The project timeline estimates the start of the lower park construction by end of 2019 and a grand opening toward the end of 2021.
Fantastic point. I assume they pass whatever kind of inspections are done nowadays (which is probably way less intensive than it has been in the past with all the budget cuts to the USDA and self-policing now being done), but it still makes me uncomfortable. I looked at their printed catalog and don't think I eat anything by them, but not totally sure who they sell to. Does anybody know their customer list - is it grocery stores, restaurants, mail-order, ...?
If I was the city, I'd go full Project 180 on Harvey Street near the southern part of the park. Rip it all up, make sure it gets replaced sometime around 2025.
^^ Then dig it up again for street car construction
I bet he holds out and sells to a private developer. Imagine your apartment building or resturant/brewery at that location. Will be able to get 7 million once everything around them develops. Really cant blame either side. The property is worth much more to Cusak than the city. I agree though that an obvious issue is that for 80 years these guys have avoided updates so they wouldn't have to comply with modern safety standards.
It's amazing how many people are left out of the loop.
https://twitter.com/ryanaustindunn/s...372114438?s=19
You have to not only be not trying but completely ignoring information all around you to be that "left out".
I would bet a huge number of people have no clue about the Scissortail, Convention Center, even Omni coming here. I am constantly having to explain to people what MAPS is (specifically the streetcar project) and how MAPS is giving us these projects. The whole "we are building X, but can't pay our teachers" sentence is basically like nails on a chalkboard and triggers me.
I had a well-known journalist ask me if the Fairfield Inn under construction on Shields was the Omni.

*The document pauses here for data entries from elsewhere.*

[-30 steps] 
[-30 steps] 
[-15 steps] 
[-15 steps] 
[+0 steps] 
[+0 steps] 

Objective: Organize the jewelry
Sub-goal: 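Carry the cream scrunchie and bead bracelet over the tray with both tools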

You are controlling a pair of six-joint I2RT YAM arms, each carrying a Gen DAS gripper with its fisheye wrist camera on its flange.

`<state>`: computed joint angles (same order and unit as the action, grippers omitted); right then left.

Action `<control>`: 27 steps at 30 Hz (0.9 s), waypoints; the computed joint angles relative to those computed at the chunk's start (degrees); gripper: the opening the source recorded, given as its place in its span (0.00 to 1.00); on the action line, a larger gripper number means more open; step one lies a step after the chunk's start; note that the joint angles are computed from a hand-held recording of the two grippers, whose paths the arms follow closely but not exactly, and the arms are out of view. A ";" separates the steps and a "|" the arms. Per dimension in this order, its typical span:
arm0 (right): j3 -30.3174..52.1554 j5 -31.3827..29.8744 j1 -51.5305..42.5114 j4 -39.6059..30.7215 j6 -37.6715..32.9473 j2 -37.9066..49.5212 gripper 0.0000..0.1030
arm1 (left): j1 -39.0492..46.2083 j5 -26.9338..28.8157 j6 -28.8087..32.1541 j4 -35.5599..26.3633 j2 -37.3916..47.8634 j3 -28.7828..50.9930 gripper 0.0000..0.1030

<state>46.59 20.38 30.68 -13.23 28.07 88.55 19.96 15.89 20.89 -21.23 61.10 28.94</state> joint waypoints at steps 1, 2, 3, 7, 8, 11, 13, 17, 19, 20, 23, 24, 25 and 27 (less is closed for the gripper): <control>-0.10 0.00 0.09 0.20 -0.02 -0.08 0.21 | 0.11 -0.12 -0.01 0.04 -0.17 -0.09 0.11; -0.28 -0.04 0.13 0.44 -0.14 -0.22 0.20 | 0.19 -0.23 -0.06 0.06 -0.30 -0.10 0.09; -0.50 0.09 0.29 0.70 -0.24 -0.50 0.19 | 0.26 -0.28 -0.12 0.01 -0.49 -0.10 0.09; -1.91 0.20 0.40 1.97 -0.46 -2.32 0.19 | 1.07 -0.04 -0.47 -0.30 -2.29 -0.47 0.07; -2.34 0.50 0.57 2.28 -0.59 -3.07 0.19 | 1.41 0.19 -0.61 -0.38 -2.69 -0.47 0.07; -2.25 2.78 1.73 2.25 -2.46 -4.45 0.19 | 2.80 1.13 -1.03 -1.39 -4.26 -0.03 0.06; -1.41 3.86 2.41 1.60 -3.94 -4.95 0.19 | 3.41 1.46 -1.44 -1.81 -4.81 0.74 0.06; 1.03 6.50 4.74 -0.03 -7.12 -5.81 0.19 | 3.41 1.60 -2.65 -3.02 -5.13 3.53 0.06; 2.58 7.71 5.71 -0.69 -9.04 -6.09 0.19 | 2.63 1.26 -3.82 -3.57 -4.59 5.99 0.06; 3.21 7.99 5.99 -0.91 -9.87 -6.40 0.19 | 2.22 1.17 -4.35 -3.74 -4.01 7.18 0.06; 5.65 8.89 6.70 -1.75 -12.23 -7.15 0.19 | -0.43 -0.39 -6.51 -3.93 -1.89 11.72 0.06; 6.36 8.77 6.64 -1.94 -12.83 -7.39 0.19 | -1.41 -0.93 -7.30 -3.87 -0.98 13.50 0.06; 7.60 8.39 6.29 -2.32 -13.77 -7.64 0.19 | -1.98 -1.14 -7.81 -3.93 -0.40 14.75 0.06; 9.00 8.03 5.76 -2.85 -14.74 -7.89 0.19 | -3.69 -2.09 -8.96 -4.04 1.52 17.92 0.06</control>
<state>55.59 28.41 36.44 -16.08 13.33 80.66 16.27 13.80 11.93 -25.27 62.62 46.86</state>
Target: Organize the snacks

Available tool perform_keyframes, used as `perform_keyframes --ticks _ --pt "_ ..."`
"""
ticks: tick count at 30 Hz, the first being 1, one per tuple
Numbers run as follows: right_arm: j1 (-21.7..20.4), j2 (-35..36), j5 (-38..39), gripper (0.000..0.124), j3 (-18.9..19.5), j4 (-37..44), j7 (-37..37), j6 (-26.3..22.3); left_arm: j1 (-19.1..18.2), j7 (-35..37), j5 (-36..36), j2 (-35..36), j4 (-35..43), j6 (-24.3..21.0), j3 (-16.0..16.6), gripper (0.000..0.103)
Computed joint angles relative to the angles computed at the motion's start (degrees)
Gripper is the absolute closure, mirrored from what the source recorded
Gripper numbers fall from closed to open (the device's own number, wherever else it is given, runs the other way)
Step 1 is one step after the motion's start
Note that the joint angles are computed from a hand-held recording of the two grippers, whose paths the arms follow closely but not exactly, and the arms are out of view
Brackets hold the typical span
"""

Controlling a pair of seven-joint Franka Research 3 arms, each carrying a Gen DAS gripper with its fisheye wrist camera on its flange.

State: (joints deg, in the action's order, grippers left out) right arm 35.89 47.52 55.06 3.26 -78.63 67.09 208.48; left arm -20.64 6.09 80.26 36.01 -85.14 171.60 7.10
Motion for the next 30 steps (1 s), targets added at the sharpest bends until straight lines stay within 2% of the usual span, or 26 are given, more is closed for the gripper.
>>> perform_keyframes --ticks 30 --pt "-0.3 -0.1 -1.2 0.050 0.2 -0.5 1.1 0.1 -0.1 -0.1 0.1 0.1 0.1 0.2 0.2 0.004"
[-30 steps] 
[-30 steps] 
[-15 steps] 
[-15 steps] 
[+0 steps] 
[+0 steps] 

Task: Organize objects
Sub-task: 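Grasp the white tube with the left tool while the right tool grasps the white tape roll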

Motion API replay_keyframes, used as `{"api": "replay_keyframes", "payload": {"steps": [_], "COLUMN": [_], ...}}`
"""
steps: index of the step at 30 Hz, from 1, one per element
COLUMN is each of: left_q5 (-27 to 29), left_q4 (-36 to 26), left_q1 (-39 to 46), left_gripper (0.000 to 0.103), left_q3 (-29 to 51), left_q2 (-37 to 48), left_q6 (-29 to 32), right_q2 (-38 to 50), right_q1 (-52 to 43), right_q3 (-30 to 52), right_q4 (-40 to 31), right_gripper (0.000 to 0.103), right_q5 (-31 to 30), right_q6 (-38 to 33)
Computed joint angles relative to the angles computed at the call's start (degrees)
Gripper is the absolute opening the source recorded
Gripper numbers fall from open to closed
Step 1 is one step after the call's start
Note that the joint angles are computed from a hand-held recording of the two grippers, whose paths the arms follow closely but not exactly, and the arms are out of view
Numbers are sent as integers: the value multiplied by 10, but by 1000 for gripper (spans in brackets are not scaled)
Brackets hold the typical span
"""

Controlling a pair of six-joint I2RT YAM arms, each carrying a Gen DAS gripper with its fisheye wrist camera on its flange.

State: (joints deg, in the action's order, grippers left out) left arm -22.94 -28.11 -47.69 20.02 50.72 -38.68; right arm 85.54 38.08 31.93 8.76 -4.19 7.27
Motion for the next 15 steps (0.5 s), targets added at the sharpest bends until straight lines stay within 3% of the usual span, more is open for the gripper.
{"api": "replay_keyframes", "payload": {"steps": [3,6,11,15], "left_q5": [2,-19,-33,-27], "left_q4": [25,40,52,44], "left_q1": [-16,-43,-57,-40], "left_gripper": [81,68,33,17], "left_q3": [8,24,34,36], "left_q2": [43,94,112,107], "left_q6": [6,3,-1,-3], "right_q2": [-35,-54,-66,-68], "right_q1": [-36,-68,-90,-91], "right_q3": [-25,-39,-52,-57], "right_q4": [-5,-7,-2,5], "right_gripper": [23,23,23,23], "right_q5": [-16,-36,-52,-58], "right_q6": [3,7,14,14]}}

And I have lots of friends that go out frequently in the core and still have no idea about the convention center, streetcar, etc.
Thats what happens when you do little but play video games wearing a headset, watch binge watching shows, You Tube and think reading is scrolling through the memes on your social media. lts not just younger people, though. My 60 year old brother only gets news from PBS and Steven Colbert. He doesn't have a clue what's going on locally.